Note to subscribers: In the next week or two I will be trying out a new concept for this blog, so you may get more postings from me than usual. Let me know what you think.


No Fear of Flying

August 8, 2010. Faithful readers of this column may have noticed that it has been missing of late. I have no excuses except to say that I will try to do better in the future. In any case, "Na furrie sana ku wanana na wewe." That is Swahili for "I am very happy to see you again."

No, I have not been studying Swahili while I have been away (from this blog); I lifted this translation from a beautiful book I'm reading, West with the Night. The writer, Beryl Markham (whom you see here, on the cover), grew up in Kenya and became in the 1930s an African bush pilot. Also, an extraordinary writer. Thoroughly recommended for those who wish to read a memoir and real-life adventure story from an earlier time

I am reading lots about pilots and airplanes because I just pitched a proposal for a book about California aviation and flying. God knows if it will sell or not. Early signs are promising; I remain hopeful despite a shipwrecked economy and being in a business—writing or, as it is known today, "content'—that is being completely transformed by the Internet. It is the greatest time in the history of the world to be involved in publishing—that is, unless you're looking to make money. Oh well. No complaints. When I became a writer I took a voluntary oath of poverty, and I remain true to this vow.

On the subject of flying, I took a field trip the other day to Hiller Aviation Museum at the San Carlos Airport, and it is also thoroughly recommended for a glimpse into aviation past and present. They have a Boeing 747 on display where you can go into the cockpit and see the incredible array of switches, dials and gauges that the pilot, co-pilot and navigator had to monitor in order to fly the plane. By the way, the people you see here are of no relation to me; my boys, being large sticks in the mud that day, stayed home.

 

Next is a prototype of what is called "a flying platform," which was devised by an engineer at one of the helicopter companies owned by the late Stanley Hiller, Jr., the founder and namesake of the museum. Hiller was the first person to fly a helicopter in the West, in the early 1940s, and is considered a modern genius of vertical flight. The flying platform (its original concept was called "Flying Shoes") is one of his company's wilder ideas; only six were ever made. But, powered by technology that if I lived another lifetime I would never understand, it did actually get airborne. 

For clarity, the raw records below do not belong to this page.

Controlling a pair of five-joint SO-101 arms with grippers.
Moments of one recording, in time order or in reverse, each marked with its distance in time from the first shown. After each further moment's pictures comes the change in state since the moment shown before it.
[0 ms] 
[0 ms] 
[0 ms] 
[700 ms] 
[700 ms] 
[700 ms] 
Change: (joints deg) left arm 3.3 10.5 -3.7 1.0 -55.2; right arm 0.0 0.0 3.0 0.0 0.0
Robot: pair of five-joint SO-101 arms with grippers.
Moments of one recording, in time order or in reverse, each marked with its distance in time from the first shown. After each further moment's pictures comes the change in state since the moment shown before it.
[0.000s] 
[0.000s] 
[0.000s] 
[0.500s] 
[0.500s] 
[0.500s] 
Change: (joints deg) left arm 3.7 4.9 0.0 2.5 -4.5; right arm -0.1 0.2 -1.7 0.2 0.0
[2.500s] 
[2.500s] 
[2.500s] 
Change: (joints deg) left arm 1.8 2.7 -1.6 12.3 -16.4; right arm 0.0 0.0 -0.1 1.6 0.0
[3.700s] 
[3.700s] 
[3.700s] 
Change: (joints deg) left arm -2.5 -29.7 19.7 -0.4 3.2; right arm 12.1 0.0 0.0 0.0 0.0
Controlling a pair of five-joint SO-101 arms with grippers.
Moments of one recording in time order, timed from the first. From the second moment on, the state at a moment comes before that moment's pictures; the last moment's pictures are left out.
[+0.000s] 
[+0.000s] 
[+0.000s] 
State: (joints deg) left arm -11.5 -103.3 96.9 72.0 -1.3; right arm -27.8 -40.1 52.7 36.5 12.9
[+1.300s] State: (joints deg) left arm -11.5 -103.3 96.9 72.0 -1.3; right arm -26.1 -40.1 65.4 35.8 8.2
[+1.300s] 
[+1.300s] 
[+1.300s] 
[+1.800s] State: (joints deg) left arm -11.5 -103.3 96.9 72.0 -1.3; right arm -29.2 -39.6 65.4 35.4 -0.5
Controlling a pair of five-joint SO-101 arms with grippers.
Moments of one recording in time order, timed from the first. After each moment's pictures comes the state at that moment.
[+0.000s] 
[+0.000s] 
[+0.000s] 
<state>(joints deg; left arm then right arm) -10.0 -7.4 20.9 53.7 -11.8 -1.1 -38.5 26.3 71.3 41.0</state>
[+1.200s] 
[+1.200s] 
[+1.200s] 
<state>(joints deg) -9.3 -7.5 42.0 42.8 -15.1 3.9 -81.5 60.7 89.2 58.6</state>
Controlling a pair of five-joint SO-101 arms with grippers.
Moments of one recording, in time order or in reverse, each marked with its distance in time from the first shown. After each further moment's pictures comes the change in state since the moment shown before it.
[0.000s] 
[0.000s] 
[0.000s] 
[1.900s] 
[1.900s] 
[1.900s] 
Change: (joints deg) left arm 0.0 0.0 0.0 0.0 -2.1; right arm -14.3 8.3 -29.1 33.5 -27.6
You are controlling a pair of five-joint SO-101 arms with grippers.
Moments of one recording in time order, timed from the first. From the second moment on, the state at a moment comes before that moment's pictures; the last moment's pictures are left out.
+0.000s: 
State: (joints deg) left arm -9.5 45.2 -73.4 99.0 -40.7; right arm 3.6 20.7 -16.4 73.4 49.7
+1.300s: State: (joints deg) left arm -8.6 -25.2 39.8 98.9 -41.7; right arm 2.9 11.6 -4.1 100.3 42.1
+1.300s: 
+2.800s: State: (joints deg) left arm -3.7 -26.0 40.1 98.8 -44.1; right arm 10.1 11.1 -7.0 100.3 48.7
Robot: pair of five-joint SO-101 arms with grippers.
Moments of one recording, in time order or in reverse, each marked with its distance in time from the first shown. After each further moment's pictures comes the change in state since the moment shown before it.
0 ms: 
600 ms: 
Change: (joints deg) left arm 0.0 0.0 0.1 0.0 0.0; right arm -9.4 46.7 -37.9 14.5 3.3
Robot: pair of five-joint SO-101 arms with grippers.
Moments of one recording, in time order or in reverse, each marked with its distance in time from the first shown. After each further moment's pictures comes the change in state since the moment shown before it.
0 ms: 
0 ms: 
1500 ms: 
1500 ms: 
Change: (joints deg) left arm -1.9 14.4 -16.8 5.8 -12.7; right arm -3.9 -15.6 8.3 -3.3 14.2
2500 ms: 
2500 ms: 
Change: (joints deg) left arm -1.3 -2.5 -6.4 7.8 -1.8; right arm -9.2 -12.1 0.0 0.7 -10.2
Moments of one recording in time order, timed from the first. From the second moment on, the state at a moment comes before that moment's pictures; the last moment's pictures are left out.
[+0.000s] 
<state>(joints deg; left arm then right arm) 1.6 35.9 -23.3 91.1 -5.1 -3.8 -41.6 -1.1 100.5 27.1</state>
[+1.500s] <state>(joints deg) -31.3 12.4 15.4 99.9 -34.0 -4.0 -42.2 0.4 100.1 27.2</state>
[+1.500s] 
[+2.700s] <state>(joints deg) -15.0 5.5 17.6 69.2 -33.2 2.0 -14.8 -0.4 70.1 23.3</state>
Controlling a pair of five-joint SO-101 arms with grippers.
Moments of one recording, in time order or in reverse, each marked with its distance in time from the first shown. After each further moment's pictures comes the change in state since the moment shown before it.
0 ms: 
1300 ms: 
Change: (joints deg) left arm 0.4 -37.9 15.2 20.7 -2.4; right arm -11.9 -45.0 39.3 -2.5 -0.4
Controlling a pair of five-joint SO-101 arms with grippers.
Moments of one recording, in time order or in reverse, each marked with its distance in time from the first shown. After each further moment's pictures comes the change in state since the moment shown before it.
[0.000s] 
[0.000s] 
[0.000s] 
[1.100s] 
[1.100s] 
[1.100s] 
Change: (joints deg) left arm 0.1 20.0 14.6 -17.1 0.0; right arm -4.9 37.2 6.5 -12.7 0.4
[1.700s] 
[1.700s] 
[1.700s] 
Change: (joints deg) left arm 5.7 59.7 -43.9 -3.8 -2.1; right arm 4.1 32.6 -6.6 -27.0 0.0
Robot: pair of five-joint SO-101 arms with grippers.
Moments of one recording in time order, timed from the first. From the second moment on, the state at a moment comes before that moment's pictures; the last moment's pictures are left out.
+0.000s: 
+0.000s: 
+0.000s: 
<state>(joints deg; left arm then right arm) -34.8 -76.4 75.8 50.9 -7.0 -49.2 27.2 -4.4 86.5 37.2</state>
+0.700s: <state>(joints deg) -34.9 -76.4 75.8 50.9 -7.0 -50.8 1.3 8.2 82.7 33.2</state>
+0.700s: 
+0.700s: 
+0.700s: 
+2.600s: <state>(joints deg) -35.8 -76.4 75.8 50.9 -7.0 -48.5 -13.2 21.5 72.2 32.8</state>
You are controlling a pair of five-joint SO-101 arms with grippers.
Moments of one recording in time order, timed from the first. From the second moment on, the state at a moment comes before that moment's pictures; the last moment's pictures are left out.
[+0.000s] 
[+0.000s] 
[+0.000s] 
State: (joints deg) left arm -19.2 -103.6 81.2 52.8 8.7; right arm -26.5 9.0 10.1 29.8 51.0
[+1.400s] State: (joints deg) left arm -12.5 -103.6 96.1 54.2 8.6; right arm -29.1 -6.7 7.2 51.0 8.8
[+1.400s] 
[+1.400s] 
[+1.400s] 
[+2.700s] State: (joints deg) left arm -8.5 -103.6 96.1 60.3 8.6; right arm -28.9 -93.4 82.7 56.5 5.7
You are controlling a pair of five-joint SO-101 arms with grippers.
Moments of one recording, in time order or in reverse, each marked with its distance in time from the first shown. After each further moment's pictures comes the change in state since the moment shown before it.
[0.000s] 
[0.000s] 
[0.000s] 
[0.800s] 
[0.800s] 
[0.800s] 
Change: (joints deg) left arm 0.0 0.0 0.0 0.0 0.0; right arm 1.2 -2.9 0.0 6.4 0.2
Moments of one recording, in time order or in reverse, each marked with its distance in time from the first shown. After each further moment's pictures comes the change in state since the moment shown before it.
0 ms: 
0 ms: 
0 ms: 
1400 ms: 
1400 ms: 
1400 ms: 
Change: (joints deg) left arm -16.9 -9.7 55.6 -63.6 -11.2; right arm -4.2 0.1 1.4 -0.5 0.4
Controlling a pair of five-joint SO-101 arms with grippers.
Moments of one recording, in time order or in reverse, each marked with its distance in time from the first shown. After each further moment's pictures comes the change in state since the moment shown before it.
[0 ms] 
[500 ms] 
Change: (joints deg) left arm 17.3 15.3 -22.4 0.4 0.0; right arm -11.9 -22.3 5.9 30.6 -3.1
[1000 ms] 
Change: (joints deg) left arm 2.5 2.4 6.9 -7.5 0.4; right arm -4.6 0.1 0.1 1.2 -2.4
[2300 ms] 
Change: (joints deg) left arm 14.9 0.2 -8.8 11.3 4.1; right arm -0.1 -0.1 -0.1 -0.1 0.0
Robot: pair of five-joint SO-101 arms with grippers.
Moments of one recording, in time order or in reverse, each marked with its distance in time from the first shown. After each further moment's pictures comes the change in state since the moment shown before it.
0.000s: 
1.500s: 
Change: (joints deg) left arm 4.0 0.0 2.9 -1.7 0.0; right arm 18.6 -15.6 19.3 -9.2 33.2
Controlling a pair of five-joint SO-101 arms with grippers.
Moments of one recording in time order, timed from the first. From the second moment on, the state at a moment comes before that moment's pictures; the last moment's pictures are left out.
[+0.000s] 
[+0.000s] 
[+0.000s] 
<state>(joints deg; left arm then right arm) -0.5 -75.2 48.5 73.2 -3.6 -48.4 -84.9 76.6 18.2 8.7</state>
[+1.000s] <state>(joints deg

Finally, there is this—part of a tribute to the Nelson Aircraft Company of Livermore, whose contributions to modern aviation were, in the museum's words, "enormous." Nelson Aircraft made lightweight, dependable engines that were especially important for experimental aircraft, such as the Flying Platform which used a Nelson two-cycle engine for its power plant. And so why do I, ahem, call attention to Nelson? Did you know that a Nelson—Thomas Nelson, Jr., of Virginia—was one of the signers of the Declaration of Independence? Aren't you glad this blog is back?